Making a No-Fuss Fix for a Drip-Free Faucet : The single-handle rolling ball type is a snap for homeowners to repair.

June 18, 1989|DAVID M. KINCHEN | Times Staff Writer

Homeowners who have repaired leaking stem-type faucets--the kind that have washers--will find the single-handle rolling ball faucet easier to repair.

Don't be intimidated by the sleek look of your Delta or other brand faucet: Once you've taken it apart, it's simply a matter of replacing the worn parts with new ones from a kit. There are no seats to resurface or replace, as in a stem-type setup.

It's important to keep the old parts in a plastic bag or other container. The kits have parts for various models, so there will be extra pieces in each kit. Just use the ones you need, referring to the old parts in that separate container.

Faucet repair kits are available in hardware stores and home centers. It's probably best to take along the old parts, unless you know for certain what model faucet you have.

Follow these steps for a painless, leak-less repair job:

--Shut off the water supply lines, both hot and cold. You'll find the shut-off valves under the sink.

--With the proper size Allen (hex key) wrench, loosen the setscrew that holds the lever handle in place. Remove the handle by lifting it straight up. You'll always have an Allen wrench handy if you buy a convenient tool that has several sizes of wrenches hinged to fold like a pocket knife.

--Unscrew the knurled cap and remove it. This cap shouldn't be too tight and should never be reassembled with a wrench: Finger pressure is enough. If it is necessary to use pliers to remove the cap, wrap the jaws of the tool with electrical tape to prevent marring the cap.

--Pull up on the ball stem to remove the cam (a circular plastic ring with a rounded triangular hole in the center), the cam seal and the ball assembly.

--Lift the rubber inlet seals and springs out of the faucet.

--If there are water leaks around the rotating spout, lift off the spout by jiggling it back and forth, at the same time lifting it. The leaks are caused by worn or broken O-rings, which are supplied in the repair kit. If the spout isn't leaking, you might want to leave it alone.

--Begin the repair, once you have the proper kit, by replacing the O-rings, if necessary, on the spout assembly and replacing the spout.

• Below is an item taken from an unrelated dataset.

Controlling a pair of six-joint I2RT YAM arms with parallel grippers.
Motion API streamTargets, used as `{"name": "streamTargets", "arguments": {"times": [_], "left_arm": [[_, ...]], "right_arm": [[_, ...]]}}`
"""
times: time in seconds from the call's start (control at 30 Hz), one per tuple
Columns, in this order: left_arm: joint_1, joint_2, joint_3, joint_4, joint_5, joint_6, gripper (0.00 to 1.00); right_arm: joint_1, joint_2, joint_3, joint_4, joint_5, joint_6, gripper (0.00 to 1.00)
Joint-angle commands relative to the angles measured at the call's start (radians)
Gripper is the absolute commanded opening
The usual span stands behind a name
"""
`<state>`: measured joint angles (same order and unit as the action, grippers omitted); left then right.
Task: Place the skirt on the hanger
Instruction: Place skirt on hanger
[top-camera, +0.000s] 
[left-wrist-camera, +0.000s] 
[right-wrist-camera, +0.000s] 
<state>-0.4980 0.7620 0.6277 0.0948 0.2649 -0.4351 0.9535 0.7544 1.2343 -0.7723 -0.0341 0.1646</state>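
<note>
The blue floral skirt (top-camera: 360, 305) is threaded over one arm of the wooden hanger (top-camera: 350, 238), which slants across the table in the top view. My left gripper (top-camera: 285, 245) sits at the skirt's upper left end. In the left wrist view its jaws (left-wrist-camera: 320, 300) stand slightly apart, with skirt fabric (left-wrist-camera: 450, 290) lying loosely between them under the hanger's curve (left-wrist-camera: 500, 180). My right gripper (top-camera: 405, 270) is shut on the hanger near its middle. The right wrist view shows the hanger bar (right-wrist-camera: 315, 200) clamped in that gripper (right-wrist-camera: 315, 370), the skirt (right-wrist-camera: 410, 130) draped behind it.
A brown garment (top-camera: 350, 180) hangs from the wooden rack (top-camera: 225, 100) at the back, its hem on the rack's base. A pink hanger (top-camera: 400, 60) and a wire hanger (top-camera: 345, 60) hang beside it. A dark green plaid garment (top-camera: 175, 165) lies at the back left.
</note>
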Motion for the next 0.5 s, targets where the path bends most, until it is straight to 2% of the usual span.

--Next, insert the springs, according to the directions supplied with the repair kit. Usually the large end goes into the hole if the springs are tapered.

--Install the rubber inlet seals over the springs. There's only one way to put them on.

--Reinstall the ball assembly, or a new one if you decided to buy a separate ball kit. It probably is a good idea to replace the ball when you replace the springs and seals. Make sure the rectangular groove in the ball mates with the alignment pin on the faucet body. Check to see that the ball moves freely in all directions.

--Replace the old cam assembly in place, making sure to install it so that a projection or lug in the cam mates with a notch in the faucet body.

--Screw down the knurled retaining cap and tighten the adjusting ring with the tool supplied in the repair kit. The tool has two prongs that mate with notches in the adjusting ring. Don't tighten the ring too much; the ball should move freely.

--Insert the lever handle over the ball assembly shaft and tighten the setscrew with the Allen wrench.

--Turn on both water lines and test for leaks. The repair should give you a drip-free faucet for two or more years.